[PROBLEM]:
Output only the stretch of the listing that starts at the line containing "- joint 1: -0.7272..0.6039" and ends at the line containing "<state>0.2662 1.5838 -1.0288", reproduced exactly with both ends.

-=-=-

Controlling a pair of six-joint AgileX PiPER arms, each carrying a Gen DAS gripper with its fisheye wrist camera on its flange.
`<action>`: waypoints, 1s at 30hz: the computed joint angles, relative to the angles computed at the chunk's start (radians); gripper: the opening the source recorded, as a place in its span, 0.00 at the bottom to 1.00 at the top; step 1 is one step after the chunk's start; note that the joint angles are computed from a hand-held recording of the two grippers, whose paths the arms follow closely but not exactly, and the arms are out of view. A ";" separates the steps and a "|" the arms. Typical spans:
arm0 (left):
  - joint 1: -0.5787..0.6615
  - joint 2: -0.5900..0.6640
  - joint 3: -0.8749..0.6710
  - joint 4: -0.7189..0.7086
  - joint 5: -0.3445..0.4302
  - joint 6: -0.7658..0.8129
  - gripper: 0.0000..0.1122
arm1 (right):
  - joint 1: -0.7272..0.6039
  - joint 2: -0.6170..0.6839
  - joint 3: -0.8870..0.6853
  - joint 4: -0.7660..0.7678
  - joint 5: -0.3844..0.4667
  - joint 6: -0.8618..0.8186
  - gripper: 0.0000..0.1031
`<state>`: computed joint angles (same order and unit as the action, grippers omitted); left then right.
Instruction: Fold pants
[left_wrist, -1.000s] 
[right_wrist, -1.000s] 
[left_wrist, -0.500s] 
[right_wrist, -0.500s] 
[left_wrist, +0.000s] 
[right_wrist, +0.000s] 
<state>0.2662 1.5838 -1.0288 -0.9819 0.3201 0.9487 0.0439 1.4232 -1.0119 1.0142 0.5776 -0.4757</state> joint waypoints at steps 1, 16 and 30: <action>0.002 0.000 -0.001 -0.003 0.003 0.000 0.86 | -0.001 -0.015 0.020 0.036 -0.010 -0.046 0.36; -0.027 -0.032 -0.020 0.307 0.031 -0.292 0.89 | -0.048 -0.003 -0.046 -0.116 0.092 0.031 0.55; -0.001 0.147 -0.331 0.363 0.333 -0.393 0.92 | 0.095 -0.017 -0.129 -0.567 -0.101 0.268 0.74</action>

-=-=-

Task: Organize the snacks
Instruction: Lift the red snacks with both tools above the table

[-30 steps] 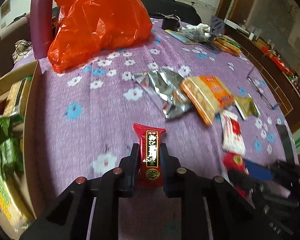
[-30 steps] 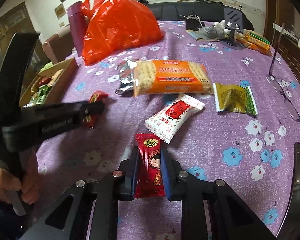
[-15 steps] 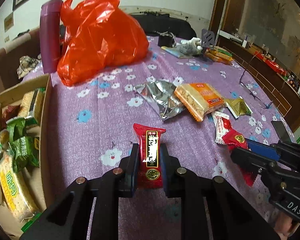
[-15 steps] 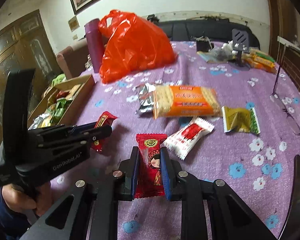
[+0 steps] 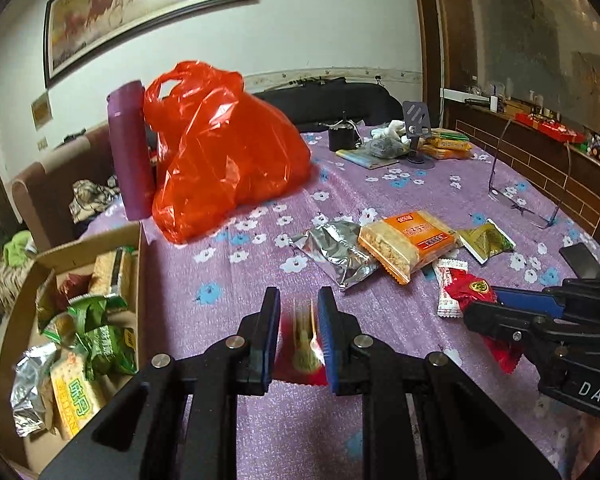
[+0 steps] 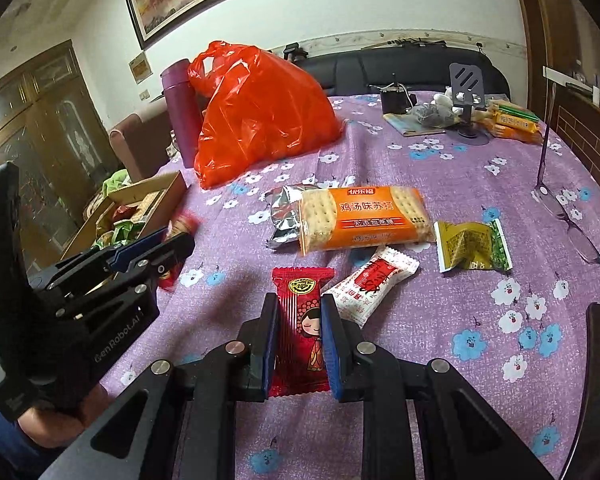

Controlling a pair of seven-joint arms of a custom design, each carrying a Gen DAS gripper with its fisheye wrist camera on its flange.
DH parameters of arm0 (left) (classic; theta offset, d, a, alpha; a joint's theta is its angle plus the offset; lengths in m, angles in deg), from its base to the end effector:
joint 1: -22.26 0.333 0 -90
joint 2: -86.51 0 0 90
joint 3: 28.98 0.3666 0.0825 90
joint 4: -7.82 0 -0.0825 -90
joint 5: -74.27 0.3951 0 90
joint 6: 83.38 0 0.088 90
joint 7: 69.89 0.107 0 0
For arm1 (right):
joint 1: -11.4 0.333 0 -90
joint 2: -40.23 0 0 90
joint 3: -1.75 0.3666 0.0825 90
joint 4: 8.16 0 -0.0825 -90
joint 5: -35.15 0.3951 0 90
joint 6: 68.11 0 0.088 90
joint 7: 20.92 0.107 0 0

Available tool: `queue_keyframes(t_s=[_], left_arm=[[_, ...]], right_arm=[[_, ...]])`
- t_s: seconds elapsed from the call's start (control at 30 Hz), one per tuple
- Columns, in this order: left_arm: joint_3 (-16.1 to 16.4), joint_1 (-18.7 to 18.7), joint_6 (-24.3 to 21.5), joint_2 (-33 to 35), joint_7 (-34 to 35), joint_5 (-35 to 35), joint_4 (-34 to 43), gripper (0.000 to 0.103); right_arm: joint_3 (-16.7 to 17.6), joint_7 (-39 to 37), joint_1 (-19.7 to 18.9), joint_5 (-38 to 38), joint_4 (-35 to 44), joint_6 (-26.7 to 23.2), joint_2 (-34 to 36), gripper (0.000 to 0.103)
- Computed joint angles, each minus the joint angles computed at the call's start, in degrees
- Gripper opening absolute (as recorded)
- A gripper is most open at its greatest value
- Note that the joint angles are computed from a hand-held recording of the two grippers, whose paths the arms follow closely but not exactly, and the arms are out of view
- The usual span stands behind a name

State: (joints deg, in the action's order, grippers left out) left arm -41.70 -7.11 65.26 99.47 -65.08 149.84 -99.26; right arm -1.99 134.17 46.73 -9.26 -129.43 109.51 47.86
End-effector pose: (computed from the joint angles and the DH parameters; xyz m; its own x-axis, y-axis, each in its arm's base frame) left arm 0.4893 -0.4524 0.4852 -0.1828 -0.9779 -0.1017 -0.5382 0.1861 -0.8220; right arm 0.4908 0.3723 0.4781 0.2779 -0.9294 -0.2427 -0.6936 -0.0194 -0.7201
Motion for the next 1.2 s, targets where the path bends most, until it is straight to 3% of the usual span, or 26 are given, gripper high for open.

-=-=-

[SOLUTION]:
  - joint 1: -0.7272..0.6039
  - joint 2: -0.6170..0.6839
  - joint 3: -0.8870..0.6853
  - joint 4: -0.7660..0.7678
  - joint 5: -0.3844..0.4667
  - joint 6: -0.8618..0.8186
  - gripper: 0.0000..0.1031
`<state>`: computed joint angles (same order and unit as the action, grippers omitted); left then right.
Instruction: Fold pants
[left_wrist, -1.000s] 
[right_wrist, -1.000s] 
[left_wrist, -0.500s] 
[right_wrist, -0.500s] 
[left_wrist, +0.000s] 
[right_wrist, +0.000s] 
<state>0.2662 1.5838 -1.0288 -0.9819 0.3201 0.9487 0.0439 1.4232 -1.0119 1.0142 0.5776 -0.4757</state> joint waypoints at steps 1, 16 and 30: <action>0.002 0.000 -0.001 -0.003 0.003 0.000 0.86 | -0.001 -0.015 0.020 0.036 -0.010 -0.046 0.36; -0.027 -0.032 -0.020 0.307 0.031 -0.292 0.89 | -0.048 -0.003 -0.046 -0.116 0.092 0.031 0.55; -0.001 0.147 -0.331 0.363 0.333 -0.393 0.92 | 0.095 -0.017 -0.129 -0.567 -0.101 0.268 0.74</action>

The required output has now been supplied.